■ What is expected
Your answer should consist of the lines in the following data that contain "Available".

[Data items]

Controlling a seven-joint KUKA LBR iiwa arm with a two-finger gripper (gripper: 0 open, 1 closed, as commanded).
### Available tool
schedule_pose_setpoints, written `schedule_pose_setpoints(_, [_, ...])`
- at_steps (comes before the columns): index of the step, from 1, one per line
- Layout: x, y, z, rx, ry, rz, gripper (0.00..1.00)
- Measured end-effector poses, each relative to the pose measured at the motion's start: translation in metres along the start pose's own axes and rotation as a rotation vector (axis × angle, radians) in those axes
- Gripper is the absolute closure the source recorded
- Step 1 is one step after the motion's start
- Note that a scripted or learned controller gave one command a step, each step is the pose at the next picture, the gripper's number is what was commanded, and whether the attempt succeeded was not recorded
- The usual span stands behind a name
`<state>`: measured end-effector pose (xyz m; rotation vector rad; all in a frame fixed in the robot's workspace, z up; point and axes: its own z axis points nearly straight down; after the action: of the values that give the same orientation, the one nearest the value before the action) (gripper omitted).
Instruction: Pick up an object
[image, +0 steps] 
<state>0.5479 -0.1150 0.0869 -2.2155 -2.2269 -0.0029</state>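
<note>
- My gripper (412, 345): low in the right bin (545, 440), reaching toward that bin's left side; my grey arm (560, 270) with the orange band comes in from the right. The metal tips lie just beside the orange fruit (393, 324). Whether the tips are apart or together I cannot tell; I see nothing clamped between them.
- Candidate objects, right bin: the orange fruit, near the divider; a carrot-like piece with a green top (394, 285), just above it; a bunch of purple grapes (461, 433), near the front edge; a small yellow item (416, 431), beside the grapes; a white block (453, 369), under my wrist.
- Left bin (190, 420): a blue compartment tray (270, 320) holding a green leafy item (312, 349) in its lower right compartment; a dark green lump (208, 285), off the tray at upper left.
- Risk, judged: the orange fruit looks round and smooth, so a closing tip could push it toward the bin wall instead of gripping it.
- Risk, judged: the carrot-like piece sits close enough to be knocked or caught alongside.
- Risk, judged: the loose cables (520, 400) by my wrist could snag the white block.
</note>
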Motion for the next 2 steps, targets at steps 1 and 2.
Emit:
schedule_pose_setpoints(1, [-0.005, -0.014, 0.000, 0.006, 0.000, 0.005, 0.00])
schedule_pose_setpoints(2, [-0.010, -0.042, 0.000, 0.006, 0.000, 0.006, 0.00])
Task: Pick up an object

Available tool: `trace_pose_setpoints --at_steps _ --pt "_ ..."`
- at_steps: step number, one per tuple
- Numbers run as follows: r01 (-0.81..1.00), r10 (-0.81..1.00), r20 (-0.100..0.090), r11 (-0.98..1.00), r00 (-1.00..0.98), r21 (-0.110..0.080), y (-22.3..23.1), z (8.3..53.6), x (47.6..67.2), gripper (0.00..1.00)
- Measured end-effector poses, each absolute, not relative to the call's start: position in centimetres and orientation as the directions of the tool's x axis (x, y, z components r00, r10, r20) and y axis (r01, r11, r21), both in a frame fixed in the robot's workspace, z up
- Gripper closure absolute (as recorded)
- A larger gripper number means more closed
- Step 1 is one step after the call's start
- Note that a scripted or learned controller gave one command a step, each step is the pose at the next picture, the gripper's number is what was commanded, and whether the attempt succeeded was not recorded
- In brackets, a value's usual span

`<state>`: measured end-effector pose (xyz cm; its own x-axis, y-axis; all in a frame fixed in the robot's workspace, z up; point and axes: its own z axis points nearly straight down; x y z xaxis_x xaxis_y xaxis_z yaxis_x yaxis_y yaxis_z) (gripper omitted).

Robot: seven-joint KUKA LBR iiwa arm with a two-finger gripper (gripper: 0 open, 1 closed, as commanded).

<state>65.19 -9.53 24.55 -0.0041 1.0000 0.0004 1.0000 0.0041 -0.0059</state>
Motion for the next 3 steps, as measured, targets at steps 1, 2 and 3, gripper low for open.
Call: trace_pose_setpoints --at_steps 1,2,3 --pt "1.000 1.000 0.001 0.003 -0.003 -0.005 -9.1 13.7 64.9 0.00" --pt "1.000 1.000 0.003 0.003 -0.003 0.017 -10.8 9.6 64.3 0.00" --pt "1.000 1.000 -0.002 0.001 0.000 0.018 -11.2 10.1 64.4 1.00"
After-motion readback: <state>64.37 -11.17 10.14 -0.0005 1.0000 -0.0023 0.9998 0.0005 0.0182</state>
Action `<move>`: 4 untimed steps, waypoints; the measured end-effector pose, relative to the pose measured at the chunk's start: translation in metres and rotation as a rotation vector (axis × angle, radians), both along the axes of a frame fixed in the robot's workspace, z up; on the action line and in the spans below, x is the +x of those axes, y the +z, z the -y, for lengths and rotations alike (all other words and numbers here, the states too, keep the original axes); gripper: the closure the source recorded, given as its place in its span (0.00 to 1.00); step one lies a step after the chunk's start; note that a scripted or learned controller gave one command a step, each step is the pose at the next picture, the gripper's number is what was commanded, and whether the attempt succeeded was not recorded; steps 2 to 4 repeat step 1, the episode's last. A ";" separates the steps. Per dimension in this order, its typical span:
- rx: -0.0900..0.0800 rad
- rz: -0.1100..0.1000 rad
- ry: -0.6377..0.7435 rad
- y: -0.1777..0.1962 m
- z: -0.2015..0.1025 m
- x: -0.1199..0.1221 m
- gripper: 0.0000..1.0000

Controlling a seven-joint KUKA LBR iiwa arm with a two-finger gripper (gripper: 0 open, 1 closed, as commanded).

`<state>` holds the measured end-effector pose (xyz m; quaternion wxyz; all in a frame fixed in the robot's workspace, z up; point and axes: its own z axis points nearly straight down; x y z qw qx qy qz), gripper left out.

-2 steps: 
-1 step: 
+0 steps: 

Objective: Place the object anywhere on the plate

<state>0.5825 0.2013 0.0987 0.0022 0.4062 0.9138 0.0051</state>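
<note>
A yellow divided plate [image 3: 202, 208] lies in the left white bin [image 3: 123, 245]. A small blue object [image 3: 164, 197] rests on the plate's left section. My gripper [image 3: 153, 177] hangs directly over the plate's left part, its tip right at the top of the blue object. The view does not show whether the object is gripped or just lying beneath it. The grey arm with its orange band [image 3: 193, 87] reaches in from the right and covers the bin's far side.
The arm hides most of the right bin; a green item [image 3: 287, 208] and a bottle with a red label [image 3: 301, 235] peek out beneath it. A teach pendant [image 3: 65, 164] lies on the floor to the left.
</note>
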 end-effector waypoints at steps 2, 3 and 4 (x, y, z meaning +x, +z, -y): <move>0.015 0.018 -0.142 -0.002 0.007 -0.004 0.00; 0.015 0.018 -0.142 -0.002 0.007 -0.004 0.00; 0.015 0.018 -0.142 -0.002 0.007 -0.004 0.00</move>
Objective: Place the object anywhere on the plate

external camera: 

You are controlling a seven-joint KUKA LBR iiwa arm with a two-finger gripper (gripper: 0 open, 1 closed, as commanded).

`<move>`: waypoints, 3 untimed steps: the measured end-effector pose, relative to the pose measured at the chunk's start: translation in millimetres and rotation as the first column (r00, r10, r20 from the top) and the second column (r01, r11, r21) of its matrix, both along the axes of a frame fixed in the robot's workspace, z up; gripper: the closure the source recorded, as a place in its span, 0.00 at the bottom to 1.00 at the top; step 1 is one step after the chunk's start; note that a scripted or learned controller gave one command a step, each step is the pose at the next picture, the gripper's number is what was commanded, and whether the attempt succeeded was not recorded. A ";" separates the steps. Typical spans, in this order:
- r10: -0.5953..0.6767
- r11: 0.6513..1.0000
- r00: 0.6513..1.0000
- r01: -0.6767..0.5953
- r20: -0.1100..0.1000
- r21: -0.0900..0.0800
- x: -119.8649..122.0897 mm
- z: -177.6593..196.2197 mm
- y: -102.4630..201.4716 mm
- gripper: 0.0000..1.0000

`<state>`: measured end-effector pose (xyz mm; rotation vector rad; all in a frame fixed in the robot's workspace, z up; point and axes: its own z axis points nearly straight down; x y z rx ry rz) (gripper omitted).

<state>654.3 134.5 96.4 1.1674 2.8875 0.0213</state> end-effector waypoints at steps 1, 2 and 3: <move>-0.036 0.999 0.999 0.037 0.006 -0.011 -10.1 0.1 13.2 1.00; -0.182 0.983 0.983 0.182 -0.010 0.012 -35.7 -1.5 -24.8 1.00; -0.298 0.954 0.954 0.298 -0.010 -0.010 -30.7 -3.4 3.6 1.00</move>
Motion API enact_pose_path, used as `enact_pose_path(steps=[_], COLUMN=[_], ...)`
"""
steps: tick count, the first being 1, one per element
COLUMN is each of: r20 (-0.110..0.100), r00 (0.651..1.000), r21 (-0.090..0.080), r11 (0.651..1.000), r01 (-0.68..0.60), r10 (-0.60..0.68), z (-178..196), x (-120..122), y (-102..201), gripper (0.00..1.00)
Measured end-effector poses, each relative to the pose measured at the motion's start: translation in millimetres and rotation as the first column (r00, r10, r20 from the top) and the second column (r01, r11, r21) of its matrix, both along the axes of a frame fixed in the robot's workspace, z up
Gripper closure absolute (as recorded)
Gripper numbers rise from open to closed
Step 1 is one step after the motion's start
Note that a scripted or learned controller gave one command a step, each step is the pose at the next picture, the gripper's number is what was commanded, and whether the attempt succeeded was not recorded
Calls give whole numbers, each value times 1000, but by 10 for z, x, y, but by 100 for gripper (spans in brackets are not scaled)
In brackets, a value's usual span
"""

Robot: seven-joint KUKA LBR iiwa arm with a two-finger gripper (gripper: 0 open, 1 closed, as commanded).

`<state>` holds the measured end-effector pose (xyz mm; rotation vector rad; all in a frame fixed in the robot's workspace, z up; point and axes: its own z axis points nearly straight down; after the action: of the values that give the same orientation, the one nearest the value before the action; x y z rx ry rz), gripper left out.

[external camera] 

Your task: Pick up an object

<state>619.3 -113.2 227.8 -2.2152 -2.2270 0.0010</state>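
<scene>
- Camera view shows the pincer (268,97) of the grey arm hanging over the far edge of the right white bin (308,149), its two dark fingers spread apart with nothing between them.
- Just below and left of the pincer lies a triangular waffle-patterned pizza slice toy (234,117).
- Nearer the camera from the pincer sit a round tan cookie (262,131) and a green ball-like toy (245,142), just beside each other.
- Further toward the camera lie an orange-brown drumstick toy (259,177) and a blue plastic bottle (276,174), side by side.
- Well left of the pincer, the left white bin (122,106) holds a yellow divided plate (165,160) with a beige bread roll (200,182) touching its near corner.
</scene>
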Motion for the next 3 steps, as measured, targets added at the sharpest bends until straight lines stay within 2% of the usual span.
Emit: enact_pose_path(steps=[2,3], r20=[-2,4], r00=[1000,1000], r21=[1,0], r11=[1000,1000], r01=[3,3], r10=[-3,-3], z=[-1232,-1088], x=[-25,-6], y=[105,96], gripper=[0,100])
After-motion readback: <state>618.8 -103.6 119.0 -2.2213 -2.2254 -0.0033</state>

■ Answer section
### Available tool
Available tool: `trace_pose_setpoints --at_steps _ --pt "_ ..."`

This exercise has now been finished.